# What to produce
Would you please copy every line below that includes the string "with"?

START Provided data

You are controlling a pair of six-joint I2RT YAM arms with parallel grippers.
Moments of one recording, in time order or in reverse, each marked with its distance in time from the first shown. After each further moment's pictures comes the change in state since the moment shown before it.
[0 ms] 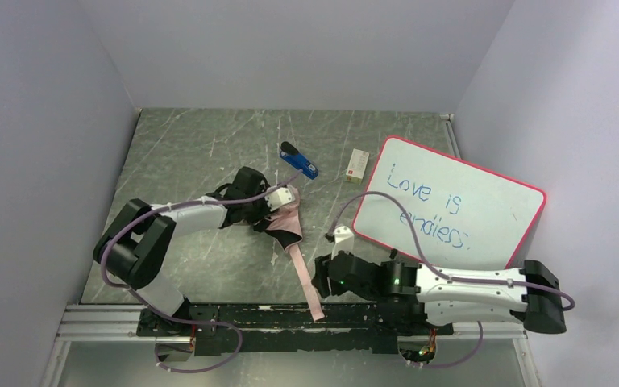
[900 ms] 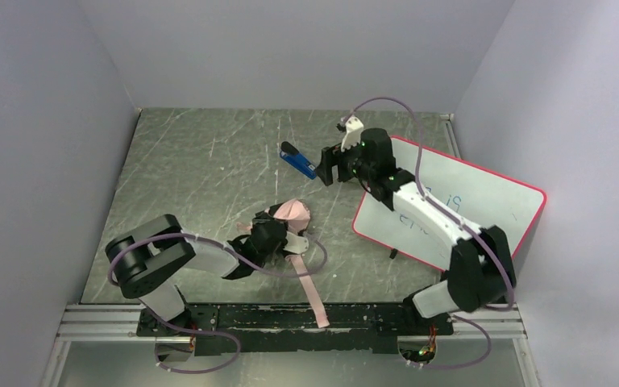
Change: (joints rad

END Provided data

# Output below
You are controlling a pair of six-joint I2RT YAM arms with parallel grippers.
Moments of one recording, in time order or in reverse, each marked with its distance in time from the first shown. After each further moment's pictures comes the change in state since the moment shown before it.

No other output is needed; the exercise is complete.